All coherent risk measures are LI
False, coherent risk measures may or may not be LI
Define Coherent (COH) risk measure
Coherent if MON, TI, PH and SA
Provide 2 examples of coherent risk measures
- TVaR
- Average of TVaR at different thresholds
Provide an example of non-COH risk measure
- VaR (fails SA property)
- Variance (fails MON, PH and SA properties)
Define Spectral Risk Measure (SRM)
Means that risk measure is COH, LI and COMON
Provide 1 example of SRM risk measure
TVaR
Provide 1 example of non-SRM risk measure
VaR
Define Compound Risk Measure
rho_a(X) = rho(X limited to a(X))
For which use are compound risk measures interesting
In pricing, we might combine a pricing risk measure with a capital risk mesure to produce a compound risk measure
Which 4 mathematical properties are implied by rho_a if both rho and a have them.
- PH
- NORM
- TI
- MON
Describe 5 problems with Utility Theory as a model of firm decision making
- Assumes a diminishing marginal utility of wealth but does not apply in reality.
- Assumes firm preferences are relative to wealth, while they are absolute
- Combines attitudes to wealth and risk where they should be separate.
- Utility functions are not linear, thus expected utility is not MRM
- Based on combination through mixing, with no pooling, which does not align with insurance operations.

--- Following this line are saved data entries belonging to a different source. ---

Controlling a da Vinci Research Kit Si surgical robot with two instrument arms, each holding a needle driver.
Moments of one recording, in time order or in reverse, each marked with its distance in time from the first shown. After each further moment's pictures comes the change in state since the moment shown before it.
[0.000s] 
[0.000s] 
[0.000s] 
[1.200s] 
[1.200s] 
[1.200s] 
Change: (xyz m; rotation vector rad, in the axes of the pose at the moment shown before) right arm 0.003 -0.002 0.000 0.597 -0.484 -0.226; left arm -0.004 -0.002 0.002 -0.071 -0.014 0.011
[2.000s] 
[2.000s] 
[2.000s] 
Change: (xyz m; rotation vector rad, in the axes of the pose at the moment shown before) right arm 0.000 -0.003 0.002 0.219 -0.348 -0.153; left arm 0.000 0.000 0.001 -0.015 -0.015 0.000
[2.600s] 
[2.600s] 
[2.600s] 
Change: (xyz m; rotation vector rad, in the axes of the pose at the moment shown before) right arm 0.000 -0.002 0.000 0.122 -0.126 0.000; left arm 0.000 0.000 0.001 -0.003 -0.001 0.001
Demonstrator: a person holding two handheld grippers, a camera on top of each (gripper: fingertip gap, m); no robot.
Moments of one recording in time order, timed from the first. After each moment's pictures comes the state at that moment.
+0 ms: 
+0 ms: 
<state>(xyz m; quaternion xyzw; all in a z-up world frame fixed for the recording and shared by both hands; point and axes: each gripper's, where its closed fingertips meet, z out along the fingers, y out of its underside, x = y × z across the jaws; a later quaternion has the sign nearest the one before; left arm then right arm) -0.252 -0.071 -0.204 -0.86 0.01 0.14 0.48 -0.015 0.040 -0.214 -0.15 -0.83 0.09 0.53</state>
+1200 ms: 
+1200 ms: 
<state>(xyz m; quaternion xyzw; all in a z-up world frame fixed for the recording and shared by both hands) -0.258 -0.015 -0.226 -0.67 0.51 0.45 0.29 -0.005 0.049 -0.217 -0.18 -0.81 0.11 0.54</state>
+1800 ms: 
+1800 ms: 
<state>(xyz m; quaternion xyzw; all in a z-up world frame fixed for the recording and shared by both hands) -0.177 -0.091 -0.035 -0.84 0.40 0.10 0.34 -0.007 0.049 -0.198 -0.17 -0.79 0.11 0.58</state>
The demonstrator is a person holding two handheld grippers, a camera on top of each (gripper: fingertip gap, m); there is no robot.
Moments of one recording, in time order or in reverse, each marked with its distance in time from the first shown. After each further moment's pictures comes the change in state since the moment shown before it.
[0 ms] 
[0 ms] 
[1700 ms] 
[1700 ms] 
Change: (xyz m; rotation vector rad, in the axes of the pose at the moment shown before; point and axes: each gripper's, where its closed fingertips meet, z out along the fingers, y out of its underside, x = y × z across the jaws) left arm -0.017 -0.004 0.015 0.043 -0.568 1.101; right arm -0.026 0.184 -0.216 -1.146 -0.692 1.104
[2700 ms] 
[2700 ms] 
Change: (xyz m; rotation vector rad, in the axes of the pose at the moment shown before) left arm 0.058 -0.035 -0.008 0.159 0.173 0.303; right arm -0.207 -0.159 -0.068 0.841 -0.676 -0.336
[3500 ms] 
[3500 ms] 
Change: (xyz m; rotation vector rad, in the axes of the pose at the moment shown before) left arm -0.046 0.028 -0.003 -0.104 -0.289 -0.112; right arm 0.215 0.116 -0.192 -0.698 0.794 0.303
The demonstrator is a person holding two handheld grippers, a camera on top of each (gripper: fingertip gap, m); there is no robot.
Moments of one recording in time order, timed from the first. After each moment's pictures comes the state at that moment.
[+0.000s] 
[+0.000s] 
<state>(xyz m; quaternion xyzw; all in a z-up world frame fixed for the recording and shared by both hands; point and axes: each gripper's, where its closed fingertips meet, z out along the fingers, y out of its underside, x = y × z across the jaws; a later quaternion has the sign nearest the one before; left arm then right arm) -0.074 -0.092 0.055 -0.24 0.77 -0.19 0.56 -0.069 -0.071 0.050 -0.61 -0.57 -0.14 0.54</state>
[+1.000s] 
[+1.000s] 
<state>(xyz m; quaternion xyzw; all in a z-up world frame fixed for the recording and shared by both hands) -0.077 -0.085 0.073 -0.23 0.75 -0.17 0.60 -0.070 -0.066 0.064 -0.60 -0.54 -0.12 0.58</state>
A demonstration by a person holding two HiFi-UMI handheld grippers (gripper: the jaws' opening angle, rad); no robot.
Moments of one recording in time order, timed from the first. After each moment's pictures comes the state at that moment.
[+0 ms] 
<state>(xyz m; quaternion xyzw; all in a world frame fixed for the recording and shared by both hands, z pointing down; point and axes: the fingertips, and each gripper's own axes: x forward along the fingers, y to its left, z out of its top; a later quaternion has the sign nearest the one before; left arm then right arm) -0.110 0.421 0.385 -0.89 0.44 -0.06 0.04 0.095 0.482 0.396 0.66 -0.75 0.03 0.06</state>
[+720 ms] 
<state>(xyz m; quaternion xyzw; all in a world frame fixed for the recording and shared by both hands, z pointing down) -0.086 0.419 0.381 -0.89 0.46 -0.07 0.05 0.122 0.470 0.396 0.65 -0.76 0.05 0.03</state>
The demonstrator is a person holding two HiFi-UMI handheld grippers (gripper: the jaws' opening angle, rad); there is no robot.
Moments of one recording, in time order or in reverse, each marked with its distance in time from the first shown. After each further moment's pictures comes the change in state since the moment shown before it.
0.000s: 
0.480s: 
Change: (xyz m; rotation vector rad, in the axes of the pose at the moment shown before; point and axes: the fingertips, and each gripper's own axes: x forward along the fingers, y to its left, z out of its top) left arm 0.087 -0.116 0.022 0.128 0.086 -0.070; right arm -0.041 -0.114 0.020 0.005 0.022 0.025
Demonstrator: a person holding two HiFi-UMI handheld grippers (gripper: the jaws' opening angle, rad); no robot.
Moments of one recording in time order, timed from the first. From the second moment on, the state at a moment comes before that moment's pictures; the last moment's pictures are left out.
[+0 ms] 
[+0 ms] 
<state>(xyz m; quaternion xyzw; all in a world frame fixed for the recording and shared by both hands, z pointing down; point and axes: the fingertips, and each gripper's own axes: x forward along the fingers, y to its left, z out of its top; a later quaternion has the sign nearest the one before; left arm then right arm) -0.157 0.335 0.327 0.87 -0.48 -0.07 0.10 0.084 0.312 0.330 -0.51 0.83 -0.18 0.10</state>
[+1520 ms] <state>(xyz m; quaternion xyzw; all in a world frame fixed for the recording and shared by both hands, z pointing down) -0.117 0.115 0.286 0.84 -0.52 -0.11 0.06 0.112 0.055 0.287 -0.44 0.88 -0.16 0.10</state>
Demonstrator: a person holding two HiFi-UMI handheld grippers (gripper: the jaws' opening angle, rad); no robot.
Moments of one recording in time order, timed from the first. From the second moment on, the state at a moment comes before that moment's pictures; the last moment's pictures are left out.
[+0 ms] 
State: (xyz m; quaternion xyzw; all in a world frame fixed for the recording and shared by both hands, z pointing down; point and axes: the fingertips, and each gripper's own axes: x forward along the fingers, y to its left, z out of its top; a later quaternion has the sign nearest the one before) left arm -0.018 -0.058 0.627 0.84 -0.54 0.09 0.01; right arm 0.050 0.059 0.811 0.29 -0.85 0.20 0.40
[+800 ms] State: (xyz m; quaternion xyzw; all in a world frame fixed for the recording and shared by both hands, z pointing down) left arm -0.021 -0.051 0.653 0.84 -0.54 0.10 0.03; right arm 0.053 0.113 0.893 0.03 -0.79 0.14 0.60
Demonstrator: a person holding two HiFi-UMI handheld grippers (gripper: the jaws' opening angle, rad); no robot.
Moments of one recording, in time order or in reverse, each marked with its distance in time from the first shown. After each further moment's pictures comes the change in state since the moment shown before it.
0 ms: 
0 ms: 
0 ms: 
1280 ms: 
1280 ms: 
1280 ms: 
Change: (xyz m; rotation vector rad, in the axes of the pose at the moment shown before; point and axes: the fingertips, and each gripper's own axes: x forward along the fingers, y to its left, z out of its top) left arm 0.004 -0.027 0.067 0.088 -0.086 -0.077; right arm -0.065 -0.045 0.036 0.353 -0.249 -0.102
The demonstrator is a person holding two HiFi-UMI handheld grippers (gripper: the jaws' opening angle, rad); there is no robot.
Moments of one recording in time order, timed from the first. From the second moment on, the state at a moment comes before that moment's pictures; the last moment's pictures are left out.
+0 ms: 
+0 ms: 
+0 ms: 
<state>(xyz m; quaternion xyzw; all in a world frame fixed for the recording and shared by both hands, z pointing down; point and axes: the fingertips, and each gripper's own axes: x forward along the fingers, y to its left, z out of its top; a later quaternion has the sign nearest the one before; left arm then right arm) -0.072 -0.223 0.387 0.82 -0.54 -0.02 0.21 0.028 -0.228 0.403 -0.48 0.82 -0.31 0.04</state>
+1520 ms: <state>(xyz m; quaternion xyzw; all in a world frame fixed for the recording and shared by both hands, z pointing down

Describe how dual utility theory addresses each of the 5 issues.
- Utility is linear with wealth, thus no marginal diminishing utility of wealth
- Reflects absolute firm preferences regardless of wealth
- Allows firms to maximize profits (wealth) while being risk averse
- Linear in outcomes based on distorted probabilities which means consuming 2 goods is equal to the sum of the utilities of consuming each individual good.
- Based on combination through mixing and pooling which alignes with insurance purposes.